The other gameplay element that features throughout is spywork; the sleuthing. Again, it's hard not to see similarities between Batman games and Bond here – your snazzy cameraphone can take pictures, scan and hack electrical devices and follow biological trails like fingerprints or chemicals, much like the detective mode in Arkham City and Arkham Asylum. There isn't too much of this in Legends and although it occasionally feels a little contrived, like it's been added for the sake of it it all adds to the 007 feel. In addition to your phone your watch has a handy laser that can be used to take out security cameras and fizzle various pieces of tech to attract guards in the vicinity.

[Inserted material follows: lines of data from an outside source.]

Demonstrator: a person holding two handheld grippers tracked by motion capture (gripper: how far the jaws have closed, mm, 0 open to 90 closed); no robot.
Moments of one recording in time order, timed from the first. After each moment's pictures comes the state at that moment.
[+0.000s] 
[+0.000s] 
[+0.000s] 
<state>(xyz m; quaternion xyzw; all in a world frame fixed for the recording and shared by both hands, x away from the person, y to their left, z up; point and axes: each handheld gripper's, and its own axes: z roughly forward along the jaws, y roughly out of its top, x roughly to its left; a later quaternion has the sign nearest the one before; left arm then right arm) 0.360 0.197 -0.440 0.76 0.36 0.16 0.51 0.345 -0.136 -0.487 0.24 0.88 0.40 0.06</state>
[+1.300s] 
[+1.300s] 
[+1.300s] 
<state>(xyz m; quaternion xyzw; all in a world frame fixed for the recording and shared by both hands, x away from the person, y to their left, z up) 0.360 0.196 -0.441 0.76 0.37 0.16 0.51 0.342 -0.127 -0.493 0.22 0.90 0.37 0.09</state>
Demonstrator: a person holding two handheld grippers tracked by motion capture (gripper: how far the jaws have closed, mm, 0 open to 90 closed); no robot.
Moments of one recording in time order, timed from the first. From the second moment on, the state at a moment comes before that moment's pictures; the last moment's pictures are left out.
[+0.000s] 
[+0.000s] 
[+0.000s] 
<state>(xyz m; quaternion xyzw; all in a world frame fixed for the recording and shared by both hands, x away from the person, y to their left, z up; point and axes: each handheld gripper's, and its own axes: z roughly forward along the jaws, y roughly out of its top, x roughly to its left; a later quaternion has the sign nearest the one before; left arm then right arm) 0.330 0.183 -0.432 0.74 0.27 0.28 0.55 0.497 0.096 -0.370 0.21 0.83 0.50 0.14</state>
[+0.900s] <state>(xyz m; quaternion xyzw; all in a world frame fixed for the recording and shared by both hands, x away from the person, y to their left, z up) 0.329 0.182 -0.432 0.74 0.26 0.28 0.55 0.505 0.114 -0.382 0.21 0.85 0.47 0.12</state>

As well as the campaign mode there are a range of challenges and a substantial multiplayer offering with a range of modes. Although this review took place after the release date there were very few players online and matchmaking was slow. This is essentially the same deal as the Goldeneye 007 remake and though fun enough is not up to the level of the best in show – the Halos and CODs of this world.
So all in all Legends is a mixed bag. It's always nice to see 007 in action and if the locations don't get you in the Bond mood the excellent soundtrack will. The story telling is as one might expect, cheesy as a cheese-monger’s cupboard, which is what you want in a Bond game - but it's not helped by character modelling that looks outdated. In its own right Legends doesn't have much that sets it apart from other modern FPS titles but by no means is it terrible bar one or two dodgy sequences mentioned above. The problem is this: James Bond has such a rich heritage the only way a game could do justice to this would be to capture the Bond feel. Legends gets half way there but falls short – it is all too clear that the lessons other games ran with from the original Goldeneye have been imported back into Legends. So if you've seen Skyfall and are hankering for another slice of secret agent action this provides a tasty distraction but at the end of the day, you'd be better off dusting off your N64 and settling in with a few mates for a round of Rockets on Temple.